Originalmente, se construía longe da zona urbana para que o terminal pudesse se expandir futuramente e haveria impacto limitado nas regiões residenciais. O aeroporto servia a cidade, e era visto e usado apenas como terminal de transporte. Nos últimos 20 anos, o aeroporto ganhou mais importância na economia mundial, e transformou-se em um imã para as empresas. Por consequência, atraiu também investimentos imobiliários residenciais porque as pessoas querem morar perto do trabalho e muitas também viajam muito. Essa proximidade é uma facilidade, que muitas vezes é incentivada pelas empregadoras. Hoje, a cidade segue o aeroporto, é isso que acontece no mundo.

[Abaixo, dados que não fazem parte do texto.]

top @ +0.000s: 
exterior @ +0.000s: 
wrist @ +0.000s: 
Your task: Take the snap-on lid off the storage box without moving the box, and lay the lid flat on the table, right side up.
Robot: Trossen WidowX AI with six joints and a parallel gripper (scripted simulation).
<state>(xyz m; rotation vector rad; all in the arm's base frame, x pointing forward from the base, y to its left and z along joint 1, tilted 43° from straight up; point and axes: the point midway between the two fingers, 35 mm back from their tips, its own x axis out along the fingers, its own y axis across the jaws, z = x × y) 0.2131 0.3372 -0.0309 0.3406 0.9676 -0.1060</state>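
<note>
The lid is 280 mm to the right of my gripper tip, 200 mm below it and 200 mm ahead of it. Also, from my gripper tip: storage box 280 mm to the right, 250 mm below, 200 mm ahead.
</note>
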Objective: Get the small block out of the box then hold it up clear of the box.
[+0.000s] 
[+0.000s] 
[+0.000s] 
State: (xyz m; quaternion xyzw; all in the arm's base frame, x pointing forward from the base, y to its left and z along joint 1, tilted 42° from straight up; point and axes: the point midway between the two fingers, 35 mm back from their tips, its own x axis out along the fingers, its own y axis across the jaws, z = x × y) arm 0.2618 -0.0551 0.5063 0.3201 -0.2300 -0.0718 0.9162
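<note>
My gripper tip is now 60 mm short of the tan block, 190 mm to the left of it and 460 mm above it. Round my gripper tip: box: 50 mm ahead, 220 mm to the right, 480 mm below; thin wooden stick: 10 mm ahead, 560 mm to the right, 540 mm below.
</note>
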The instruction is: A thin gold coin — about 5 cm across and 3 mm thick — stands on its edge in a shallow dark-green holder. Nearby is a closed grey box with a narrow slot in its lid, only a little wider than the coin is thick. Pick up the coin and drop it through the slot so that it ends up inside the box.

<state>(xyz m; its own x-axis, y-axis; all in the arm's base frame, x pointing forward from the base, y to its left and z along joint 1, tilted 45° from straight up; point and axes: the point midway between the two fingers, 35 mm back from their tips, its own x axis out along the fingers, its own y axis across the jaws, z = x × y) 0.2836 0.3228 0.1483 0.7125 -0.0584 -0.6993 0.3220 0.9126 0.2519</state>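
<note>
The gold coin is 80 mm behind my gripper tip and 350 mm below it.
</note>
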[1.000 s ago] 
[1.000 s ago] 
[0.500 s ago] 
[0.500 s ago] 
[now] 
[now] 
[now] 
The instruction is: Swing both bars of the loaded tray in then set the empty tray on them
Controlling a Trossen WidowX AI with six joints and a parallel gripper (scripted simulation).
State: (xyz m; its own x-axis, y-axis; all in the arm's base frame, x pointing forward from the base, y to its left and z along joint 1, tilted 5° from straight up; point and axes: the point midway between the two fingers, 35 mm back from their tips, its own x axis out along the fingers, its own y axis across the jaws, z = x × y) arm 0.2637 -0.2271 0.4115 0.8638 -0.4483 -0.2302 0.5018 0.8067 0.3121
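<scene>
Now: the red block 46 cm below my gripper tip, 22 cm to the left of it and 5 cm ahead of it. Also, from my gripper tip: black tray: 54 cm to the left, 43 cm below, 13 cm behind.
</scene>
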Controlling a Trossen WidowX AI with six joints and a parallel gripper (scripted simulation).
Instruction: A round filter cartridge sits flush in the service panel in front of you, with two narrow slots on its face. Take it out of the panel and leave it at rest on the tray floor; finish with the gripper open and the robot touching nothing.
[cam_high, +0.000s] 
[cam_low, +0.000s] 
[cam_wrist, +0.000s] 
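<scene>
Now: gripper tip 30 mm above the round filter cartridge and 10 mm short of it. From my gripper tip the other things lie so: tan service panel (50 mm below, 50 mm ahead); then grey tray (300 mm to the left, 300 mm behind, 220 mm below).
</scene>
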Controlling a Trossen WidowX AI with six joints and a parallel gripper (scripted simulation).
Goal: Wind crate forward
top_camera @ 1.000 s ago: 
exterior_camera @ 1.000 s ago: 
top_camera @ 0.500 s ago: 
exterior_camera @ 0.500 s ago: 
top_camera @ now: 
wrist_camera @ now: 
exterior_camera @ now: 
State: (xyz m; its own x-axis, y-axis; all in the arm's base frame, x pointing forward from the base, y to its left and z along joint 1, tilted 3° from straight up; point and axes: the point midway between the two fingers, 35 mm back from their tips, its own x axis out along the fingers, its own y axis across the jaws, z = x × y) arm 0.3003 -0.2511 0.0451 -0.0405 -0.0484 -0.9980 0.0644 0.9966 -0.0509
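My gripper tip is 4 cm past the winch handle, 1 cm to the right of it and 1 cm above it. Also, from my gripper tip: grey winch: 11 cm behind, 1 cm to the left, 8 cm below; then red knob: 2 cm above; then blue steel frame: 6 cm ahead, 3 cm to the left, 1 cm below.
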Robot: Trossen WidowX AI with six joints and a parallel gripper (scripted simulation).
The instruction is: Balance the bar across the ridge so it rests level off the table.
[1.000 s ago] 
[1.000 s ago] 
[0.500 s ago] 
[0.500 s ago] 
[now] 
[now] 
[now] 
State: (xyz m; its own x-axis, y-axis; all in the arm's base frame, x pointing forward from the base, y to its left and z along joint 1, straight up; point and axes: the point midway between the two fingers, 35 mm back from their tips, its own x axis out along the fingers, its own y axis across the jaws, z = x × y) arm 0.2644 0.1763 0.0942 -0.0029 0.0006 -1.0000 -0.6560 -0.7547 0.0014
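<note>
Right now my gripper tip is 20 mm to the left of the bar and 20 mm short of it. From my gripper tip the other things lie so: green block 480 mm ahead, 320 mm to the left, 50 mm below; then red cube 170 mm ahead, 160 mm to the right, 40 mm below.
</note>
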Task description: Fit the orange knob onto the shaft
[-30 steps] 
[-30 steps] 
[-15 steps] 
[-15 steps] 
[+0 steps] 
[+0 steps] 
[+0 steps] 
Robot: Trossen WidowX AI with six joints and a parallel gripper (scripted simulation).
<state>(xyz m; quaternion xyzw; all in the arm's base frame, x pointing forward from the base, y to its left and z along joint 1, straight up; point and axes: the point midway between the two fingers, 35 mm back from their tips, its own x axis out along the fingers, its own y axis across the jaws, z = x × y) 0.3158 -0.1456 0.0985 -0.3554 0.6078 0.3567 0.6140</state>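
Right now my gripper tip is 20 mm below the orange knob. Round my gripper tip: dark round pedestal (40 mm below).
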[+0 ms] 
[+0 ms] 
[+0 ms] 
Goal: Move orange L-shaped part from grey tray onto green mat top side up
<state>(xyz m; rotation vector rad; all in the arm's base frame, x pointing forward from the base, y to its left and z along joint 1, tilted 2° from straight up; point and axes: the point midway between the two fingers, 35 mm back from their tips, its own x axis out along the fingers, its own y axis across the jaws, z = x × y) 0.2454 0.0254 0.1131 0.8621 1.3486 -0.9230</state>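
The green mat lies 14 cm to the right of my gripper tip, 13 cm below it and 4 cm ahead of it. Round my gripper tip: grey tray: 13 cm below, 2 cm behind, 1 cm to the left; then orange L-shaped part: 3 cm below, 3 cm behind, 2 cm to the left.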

Esse movimento não se assemelha muito ao que aconteceu antes, sobretudo em Minas Gerais, de a cidade se desenvolver em torno das estações de trem?


Sim. Historicamente, os centros de transporte eram os catalisadores. Começou com os portos, foi para os canais de transporte, estações de trem, rodovias e, agora, os aeroportos. É a quinta onda de desenvolvimento, que embora tenha muita similaridade com as outras, tem uma importância e impacto muito maior, por ser uma onda global.


Há quanto tempo o senhor presta consultoria para o governo de Minas Gerais e em que fase de desenvolvimento da aerotrópolis de Belo Horizonte nós estamos atualmente?


Há 10 anos trabalho com o governo. Já vi um desenvolvimento memorável. Quando comecei, em 2004, o Aeroporto de Confins tinha 300 mil passageiros ao ano. Hoje tem 10 milhões. A conectividade era pobre, demorava-se entre uma hora e uma hora e meia para se chegar ao terminal, não existia nada ao redor do aeroporto, o transporte local era pobre. Naquela época, o Aeroporto da Pampulha dominava o transporte aéreo de Belo Horizonte. Na Pampulha, se chegava em 20 minutos, mas é um terminal pequeno, sem possibilidade de expansão, sem potencial econômico. Confins agora terá duas pistas de decolagem e uma terceira também será construída. Aumentarão a capacidade do terminal, teremos o Aeroporto Indústria. A Gol tem um centro de manutenção responsável por 11 mil empregos de forma direta e indireta, há hotéis com 1.500 leitos e outras facilidades. Há 10 anos, não existia nada disso. Não tinha Cidade Administrativa também. O Rodoanel Norte vai facilitar a saída para São Paulo e potencializar a atração de investimentos para a região de Confins.


Como o senhor vê o futuro do Aeroporto da Pampulha?


Estudos apontaram algumas recomendações. Pode se ter um aeroporto regional, para pequenas aeronaves, com aviação executiva, táxi aéreo, ou mesmo fechar o terminal e se construir um centro de serviços. Existem pessoas que gostariam de ter no terminal um aeroporto robusto, com voos para aviões com mais de 70 lugares. Na minha opinião, isso é um grande erro. O Aeroporto da Pampulha é congestionado, perigoso e feio. Não causa boa impressão em quem chega, não pode ser a primeira e a última coisa que quem visita Belo Horizonte veja. Confins não continuará a crescer se Pampulha tiver voos comerciais, porque as pessoas trocarão a qualidade do aeroporto Tancredo Neves pela conveniência e proximidade da Pampulha. Serão concorrentes. Do ponto de vista da aerotrópolis, não é bom dividir o mercado, até porque uma das coisas que mais se precisa em Confins é aumentar o número de voos, e se tiver que dividir com a Pampulha, não será bom. Não podemos tirar o foco de Confins.


Por que o Aeroporto da Pampulha é perigoso?


Não tem pista auxiliar, a pista de pouso e decolagem é curta, a área ao redor facilita a ocorrência de tragédias, e acima de tudo, vive inundando. Não é todo mundo que concorda comigo, mas na minha opinião, a melhor alternativa é fechar o Aeroporto da Pampulha.


Em quanto tempo a Aerotrópolis de Belo Horizonte estará madura, em condições de competir mundialmente?


Depende do ambiente econômico, do crescimento da economia e do número de voos que teremos em Confins, tanto internacionais como domésticos. Quanto mais rápido se conseguir novos voos, mas rápido se atrairá novos empreendimentos para seu redor.